Man erkennt sie schon von weitem an ihrem breiten Lächeln: Die 17-jährige Nina Schmidt gewann während der Kesperkirmes 2015 die Wahl zur Kirschenkönigin und die Herzen der Witzenhäuser gleich mit dazu.

 Die Wahl habe ihr sehr viel Spaß gemacht, sagt Nina – und zwar so viel Spaß, dass sie manchmal tanzen wollte, während ihre Mitkandidatinnen nervös waren. Besonders gefallen hatten ihr zwei Aufgaben: das Dekorieren der Kuchen und der Vortrag eines eigenen Märchens. Denn Kreativität ist ihr Ding: „Texte schreiben, sich eigene Geschichten ausdenken, so was finde ich super spannend“, verrät die 17-Jährige, die in Witzenhausen geboren wurde und am liebsten auch hier bleiben will.
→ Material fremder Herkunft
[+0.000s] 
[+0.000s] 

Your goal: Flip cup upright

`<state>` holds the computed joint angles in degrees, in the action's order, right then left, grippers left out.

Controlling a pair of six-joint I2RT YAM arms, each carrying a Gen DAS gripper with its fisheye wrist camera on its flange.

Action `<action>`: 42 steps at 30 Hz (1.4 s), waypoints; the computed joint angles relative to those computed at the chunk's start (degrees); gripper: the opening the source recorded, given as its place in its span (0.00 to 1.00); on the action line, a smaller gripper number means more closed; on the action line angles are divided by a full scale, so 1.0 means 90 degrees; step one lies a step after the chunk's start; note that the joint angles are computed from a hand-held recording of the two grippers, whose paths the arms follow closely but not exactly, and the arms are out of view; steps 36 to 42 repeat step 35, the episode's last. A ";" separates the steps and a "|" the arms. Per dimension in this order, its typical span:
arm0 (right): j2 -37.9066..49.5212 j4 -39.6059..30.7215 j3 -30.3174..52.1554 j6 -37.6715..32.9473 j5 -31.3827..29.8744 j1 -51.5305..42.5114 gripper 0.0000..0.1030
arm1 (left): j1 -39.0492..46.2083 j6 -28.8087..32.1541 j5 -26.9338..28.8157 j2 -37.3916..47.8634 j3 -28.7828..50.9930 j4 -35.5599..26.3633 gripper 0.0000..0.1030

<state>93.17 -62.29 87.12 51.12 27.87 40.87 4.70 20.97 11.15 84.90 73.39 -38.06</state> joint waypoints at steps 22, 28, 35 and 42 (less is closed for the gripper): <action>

Sie ist eher praktisch veranlagt, gehe auch nicht so gerne shoppen wie andere Mädchen in ihrem Alter. „Wenn ich eine neue Hose brauche, dann gehe ich sie eben schnell kaufen“, sagt sie entschlossen. Stattdessen nutzt sie ihre Freizeit, um zu schwimmen und vor allem liebt sie es, Musik zu machen. Angefangen hat es mit Geigenunterricht, dann lernte sie auch Gitarre- und Klavierspielen. „Mit der Gitarre komponiere ich manchmal eigene Songs. Lieder aus dem Radio schreibe ich so um, dass ich sie singen und mich dabei selbst begleiten kann“, sagt sie – und da ist es wieder, das sympathische Lächeln. Ihr Musikgeschmack tendiert in Richtung Metal, sagt sie und lacht. Lieblingsband: die US-amerikanische Punk-Band „Rise Against“. Die Musik komme erst richtig zur Geltung, wenn sie schön laut ist, sagt die Schülerin. Aber das könne sie nur machen, wenn ihre Zwillingsschwester Jana nicht zu Hause ist.

Gemeinsam beworben

Beworben hatten sich die Schwestern gemeinsam, der Wunsch zu gewinnen, war bei Nina aber deutlich stärker als bei ihrer Schwester. „Jana wollte von vorneherein Kirschenprinzessin werden und weinte dann vor Freude, als ich gewann“, erinnert sie sich gerührt. Das kommende Jahr werden die beiden zusammen mit dem Rest des Hofstabs Witzenhausen als Kirschenstadt in ganz Deutschland präsentieren. Auf nichts freuen sie sich mehr.

MARGARETE LEISSA / JWE

Kirschsteinspucken: Die Champions

Die vermeintlichen Favoriten auf den Titel „Deutscher Meister im Kirschsteinspucken“ der Männer waren während der Witzenhäuser Kesperkirmes doch recht nervös. Andre Euler dagegen wirkte sehr ruhig – und wurde dafür belohnt. Mit einer Spuckweite von 19,89 Metern wurde er Deutscher Meister beim traditionellen Kirschsteinspucken. Melanie Heczko siegte bei den Frauen mit 13,74 Metern und Jaschka Nicol bei der Jugend (bis 15 Jahre) mit 15,21 Metern. Die Kirschenkönigin Nina II. kam mit 13,58 Metern auf den zweiten Platz.